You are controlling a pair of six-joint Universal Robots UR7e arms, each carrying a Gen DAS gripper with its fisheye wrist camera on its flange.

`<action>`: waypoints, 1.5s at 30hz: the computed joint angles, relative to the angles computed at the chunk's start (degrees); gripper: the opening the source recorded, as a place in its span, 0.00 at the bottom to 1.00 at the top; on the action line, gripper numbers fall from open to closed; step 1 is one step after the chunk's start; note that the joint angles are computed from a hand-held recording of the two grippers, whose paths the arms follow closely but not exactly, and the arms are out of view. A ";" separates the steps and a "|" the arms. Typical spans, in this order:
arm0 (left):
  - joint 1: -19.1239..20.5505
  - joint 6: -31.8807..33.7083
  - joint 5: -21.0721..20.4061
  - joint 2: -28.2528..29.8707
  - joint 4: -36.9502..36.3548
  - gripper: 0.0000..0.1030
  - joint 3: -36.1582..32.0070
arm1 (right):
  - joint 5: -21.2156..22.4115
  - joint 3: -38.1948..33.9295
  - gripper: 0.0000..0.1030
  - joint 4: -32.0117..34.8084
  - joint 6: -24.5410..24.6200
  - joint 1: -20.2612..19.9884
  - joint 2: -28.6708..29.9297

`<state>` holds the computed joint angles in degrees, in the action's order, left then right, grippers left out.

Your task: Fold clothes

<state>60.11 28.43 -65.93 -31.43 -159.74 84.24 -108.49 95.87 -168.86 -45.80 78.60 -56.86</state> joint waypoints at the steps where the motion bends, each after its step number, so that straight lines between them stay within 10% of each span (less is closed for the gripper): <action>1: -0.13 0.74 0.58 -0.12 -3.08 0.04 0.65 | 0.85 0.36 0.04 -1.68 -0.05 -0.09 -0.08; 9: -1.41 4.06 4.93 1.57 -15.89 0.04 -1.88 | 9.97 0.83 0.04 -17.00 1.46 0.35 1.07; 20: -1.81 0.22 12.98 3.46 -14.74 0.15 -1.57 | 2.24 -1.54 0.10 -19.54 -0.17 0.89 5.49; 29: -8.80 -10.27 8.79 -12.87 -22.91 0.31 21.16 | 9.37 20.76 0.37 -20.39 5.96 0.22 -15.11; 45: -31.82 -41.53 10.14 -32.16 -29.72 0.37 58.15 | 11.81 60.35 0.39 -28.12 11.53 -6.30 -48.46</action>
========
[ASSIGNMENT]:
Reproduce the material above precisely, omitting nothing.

[TASK RESPONSE]:
You are controlling a pair of six-joint Universal Robots UR7e arms, each carrying a Gen DAS gripper with its fisheye wrist camera on its flange.

`<action>`: waypoints, 1.5s at 30hz: the computed joint angles, relative to the angles computed at the chunk's start (degrees); gripper: the opening the source recorded, as a place in its span, 0.00 at the bottom to 1.00 at the top; on the action line, gripper numbers fall from open to closed; step 1 is one step after the chunk's start; note that the joint angles are computed from a hand-held recording of the two grippers, whose paths the arms follow closely but not exactly, and the arms are out of view. A ";" separates the steps and a "|" the arms. Typical spans, in this order:
arm0 (left):
  - joint 1: -19.1239..20.5505
  - joint 6: -31.8807..33.7083
  - joint 5: -21.0721..20.4061
  - joint 2: -28.2528..29.8707
  - joint 4: -36.9502..36.3548
  - gripper: 0.0000..0.1030
  - joint 3: -36.1582..32.0070
arm1 (right):
  - joint 5: -21.2156..22.4115
  - joint 3: -38.1948..33.9295
  - gripper: 0.0000..0.1030
  - joint 4: -32.0117..34.8084
  - joint 6: -24.5410..24.6200
  - joint 1: -20.2612..19.9884
  - joint 2: -28.6708..29.9297

`<state>` holds the computed joint angles in degrees, in the action's order, left then right, grippers left out.

Your task: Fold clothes

<state>60.11 28.43 -65.93 -31.43 -159.74 84.24 -108.49 95.87 -168.86 -45.80 78.60 -56.86</state> joint waypoints at the steps where the motion bends, each after its step number, so that straight lines between them stay within 10% of each span (less is closed for the gripper): <action>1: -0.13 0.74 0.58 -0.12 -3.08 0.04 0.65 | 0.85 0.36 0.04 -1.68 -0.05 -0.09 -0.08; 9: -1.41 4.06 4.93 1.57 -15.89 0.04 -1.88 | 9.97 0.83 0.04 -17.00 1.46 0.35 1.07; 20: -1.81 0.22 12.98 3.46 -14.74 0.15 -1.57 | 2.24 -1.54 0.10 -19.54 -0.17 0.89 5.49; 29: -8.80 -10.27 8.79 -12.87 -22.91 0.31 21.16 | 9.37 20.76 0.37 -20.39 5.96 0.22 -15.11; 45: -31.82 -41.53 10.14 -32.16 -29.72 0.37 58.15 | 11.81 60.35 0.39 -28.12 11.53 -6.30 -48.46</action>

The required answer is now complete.